(What to do): Line by line, output everything from the one that contains "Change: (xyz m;" through the end of the material below, exactly as written and with no pictures.
** Opening Given information block **
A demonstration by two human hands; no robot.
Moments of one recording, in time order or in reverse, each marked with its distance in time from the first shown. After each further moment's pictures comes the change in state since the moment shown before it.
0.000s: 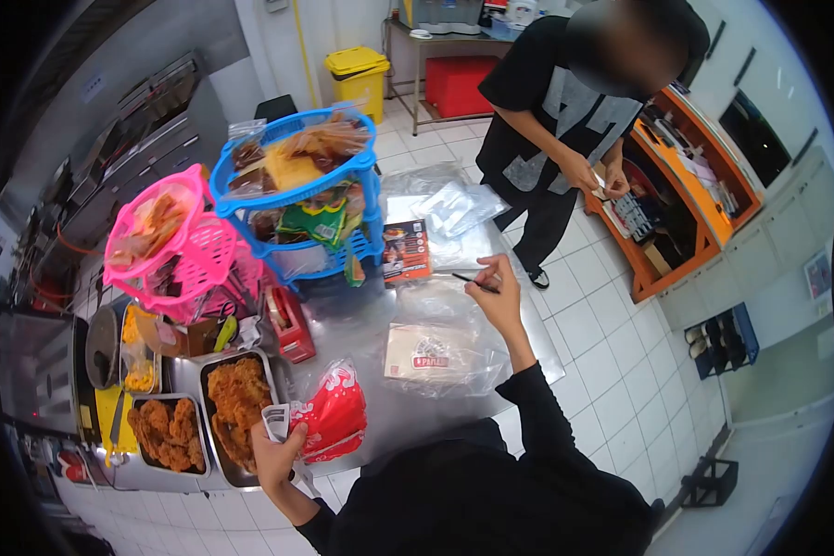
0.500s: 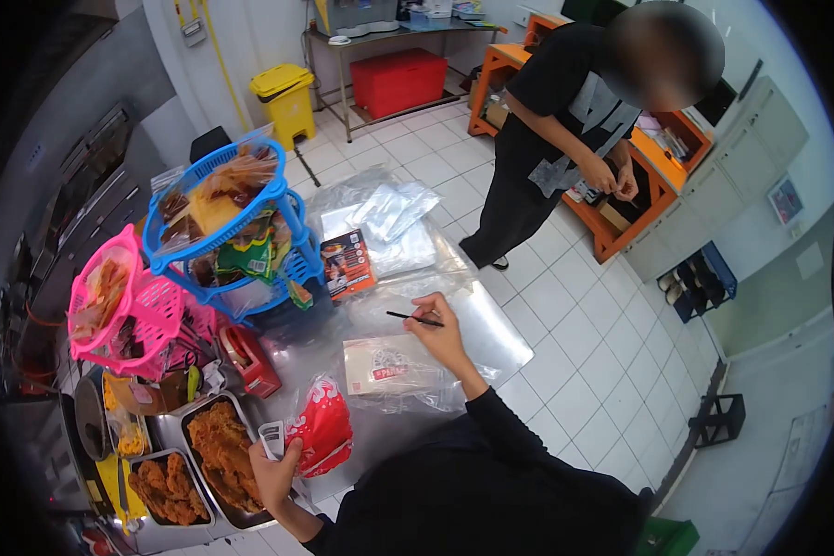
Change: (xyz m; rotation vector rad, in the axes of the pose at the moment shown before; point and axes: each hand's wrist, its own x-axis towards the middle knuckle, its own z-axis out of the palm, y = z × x) left_hand 0.015 0.002 0.033 0.025 -0.162 -0.070; right_hand -0.064 0.026 0.014 0.244 0.026 0.199
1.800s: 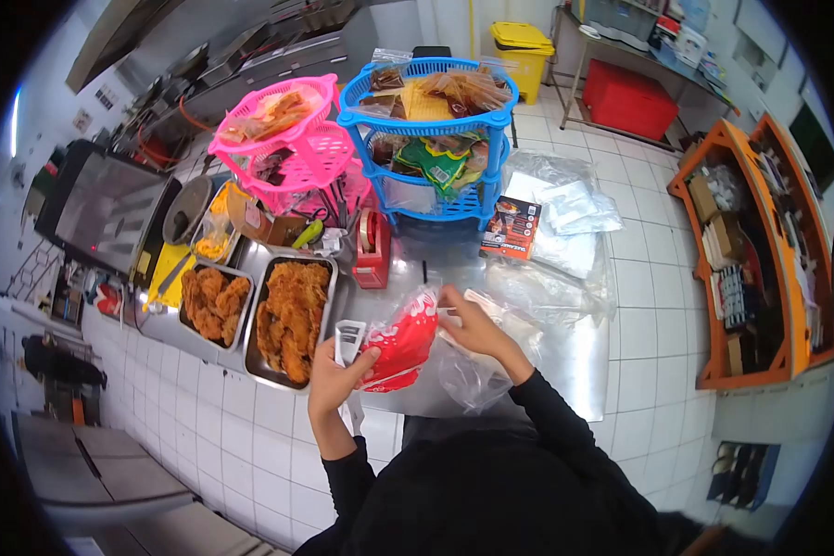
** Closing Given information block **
(Response below):
Change: (xyz m; rotation vector rad, in the axes of the pose at the moment shown before; point and axes: each hand's wrist, its own x-axis towards the middle knuckle, its own z-axis out of the palm, y = z × x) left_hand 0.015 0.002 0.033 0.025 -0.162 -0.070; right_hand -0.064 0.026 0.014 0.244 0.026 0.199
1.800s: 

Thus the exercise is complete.